Fine weather. The engine started straight away. Good omens. Fifty kilos.
He knew they wouldn’t get fifty kilos today, that had only happened to him once, last summer, and that had been right at the beginning of June. But thirty. Thirty would do. From now on he was going to save every single krona.
They rounded North Point and came out into the sunlit stretch of Ledinge Bay, where a slight breeze was blowing from the east. The low-lying sun had just freed itself from the tops of the pine trees on Ryssholmen, and was celebrating by spreading its light across the rippling surface of the sea. Anders sat by the gunwale, trailing his fingers in the water. It was already warm enough to swim, varying between seventeen and nineteen degrees depending on the wind.
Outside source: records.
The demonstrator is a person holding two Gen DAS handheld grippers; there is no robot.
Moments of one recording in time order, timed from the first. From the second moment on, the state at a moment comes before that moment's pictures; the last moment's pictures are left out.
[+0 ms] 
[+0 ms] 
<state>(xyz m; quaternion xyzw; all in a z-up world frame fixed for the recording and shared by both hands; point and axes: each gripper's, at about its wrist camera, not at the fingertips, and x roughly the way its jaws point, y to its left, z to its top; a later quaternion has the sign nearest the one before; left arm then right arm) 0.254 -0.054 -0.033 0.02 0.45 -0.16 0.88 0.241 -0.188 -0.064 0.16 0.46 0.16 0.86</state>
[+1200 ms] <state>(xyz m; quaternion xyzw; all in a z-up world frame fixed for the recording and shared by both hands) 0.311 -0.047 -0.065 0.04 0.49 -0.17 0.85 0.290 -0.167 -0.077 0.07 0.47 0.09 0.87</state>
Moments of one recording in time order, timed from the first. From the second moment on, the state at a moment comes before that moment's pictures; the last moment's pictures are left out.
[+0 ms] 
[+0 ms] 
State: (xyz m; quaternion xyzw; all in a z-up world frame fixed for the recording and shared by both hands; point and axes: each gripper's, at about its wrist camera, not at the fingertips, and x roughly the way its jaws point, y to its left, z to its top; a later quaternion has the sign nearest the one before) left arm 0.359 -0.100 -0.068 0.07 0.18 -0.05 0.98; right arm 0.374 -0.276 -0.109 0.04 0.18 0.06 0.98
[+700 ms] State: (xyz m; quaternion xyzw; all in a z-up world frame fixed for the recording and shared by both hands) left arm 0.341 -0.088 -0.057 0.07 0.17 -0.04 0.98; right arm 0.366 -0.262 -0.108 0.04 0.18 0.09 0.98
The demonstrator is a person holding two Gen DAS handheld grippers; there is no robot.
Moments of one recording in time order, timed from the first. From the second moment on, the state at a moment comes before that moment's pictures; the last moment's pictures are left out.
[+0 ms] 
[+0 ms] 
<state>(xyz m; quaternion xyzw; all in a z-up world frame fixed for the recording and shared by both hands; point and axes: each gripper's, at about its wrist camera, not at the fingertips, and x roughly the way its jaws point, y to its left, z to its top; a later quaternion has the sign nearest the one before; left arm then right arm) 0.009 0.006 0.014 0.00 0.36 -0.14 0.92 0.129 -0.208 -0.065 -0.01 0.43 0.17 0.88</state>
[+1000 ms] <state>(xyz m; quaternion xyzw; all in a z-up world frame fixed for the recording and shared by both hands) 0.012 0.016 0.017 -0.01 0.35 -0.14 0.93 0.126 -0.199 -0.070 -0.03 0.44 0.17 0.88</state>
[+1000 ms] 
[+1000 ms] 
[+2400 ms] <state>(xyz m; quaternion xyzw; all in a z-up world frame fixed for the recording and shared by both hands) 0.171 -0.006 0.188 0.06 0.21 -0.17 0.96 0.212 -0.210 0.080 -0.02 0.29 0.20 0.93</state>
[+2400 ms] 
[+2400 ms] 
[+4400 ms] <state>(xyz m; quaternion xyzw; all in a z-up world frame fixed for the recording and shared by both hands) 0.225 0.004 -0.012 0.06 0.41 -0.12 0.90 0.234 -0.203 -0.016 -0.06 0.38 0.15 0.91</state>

He moved into the prow and lay down full length on the wood warmed by the sun, gazing towards the spot where they had laid their net, in the narrow inlet between Ledinge and the Ledinge skerry. When he screwed up his eyes he thought he could make out the flag marking the location of the net.
The gentle chugging of the engine was making him sleepy, so he rubbed his eyes and thought about the radio-controlled boat. How far could it go before it lost contact with the remote control? Fifty metres? A hundred? How fast did it go? Probably faster than Dad’s boat at any rate, he thought as they glided towards the inlet.